Hundreds of protesters have made their way to the Union Buildings in Pretoria, in a demonstration against the Traditional and Khoisan Leadership Bill. The controversial legal documents – also known as the “Bantustan Bills” – will be signed into law by the president, barring a last-minute change of heart.
#stopthebantustanbills The Alliance for Rural Democracy marches to the Union Buildings on 5 June to demand:
• overhaul of Traditional Courts Bill
• President Ramaphosa not sign TKLB
• recognise rural people as citizens rather than subjects of bantustan governance pic.twitter.com/PuChx9iQGm
— Knowledgebase.land (@KnowledgebaseL) June 3, 2019
According to the Alliance for Rural Democracy (ARD), the ruling could negatively effect around 18 million South Africans. But what are its major controversies, and why is it seen as such a disaster? Allow us to explain.

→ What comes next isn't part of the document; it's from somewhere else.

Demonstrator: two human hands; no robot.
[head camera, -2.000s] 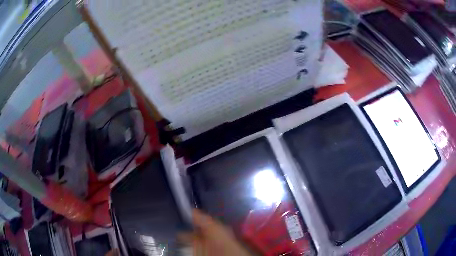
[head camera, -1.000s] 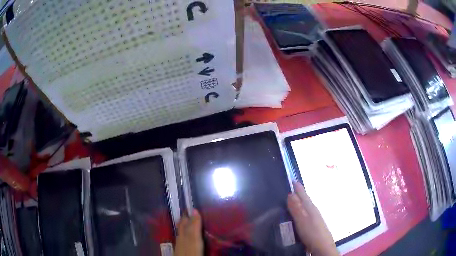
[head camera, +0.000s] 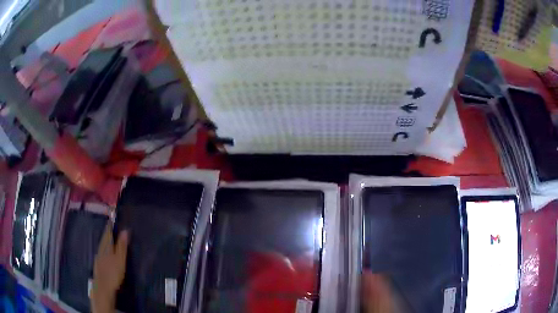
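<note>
Three dark tablets lie in a row on white sleeves: a left one (head camera: 160, 235), a middle one (head camera: 266, 238) with a lamp reflection, and a right one (head camera: 410, 235). Each has a small white label near its lower edge. Beside them, a tablet (head camera: 493, 257) shows a white screen with a small coloured logo. My left hand (head camera: 110, 269) is at the left tablet's left edge, fingers apart, lifting nothing visibly. My right hand (head camera: 378, 294) is blurred and cut off by the bottom edge, over the right dark tablet's lower left side; its grip is unclear.
A large test chart (head camera: 312, 79) stands behind the row. Stacked tablets (head camera: 533, 131) are at the right, and more dark tablets lie at the far left (head camera: 85, 241) and behind (head camera: 92, 82). A grey post (head camera: 24, 92) with red wrapping rises at the left. The bench matting is red-pink.
The view has turned left. My left hand has left the right dark tablet's edge and is now at the left tablet. My right hand has moved from that tablet's right edge to its lower left side.
</note>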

What are the Bantustan Bills?
This legislation aims to transfer more power to local traditional leaders in rural communities. On the surface, it sounds pretty amicable – but the clauses in the so-called contract have the potential to strip other citizens of their land and property.
As Letlhogonolo Mokgoroane told the Mail and Guardian, chiefs in these regions would be given the authority to sign over people’s land in any way they see fit. They would be allowed to bypass the letter of the law and crudely expropriate land at the request of farm developers or corporations looking to seize control.
Critics rally against Bantustan Bills
The ARD is part of the protests on Wednesday, and they are spitting feathers over the situation. In a strongly-worded statement issued before the march, they blasted the government for allowing apartheid-era rules to creep back into 21st-century policy:
“These bills will have the sum effect of allowing traditional leaders – not always elected or recognised by the people – to dictate how communal land is used, allocated and accessed in the interest of corporate greed.”
“These Bantustan Bills are a threat to democracy and social justice for 18 million South Africans. They will also have the added consequence of harming rural women the most, owing to the sharp intersection of capitalist exploitation, corruption and patriarchy.”
— LARC (@LarcUCT) June 5, 2019
How we got to this point
These Bantustan Bills have had a long and troubled history. They have been re-proposed and withdrawn numerous times during Jacob Zuma’s term as president. After being re-tabled in 2017, the National Council of Provinces approved the updated version, leaving Ramaphosa with the executive decision of signing on the dotted line.
Once he approves of the legislation, it will be signed into law. Despite the criticism that the whole structure of the document is unconstitutional, these local communities would be increasingly at the mercy of “traditional” rulers.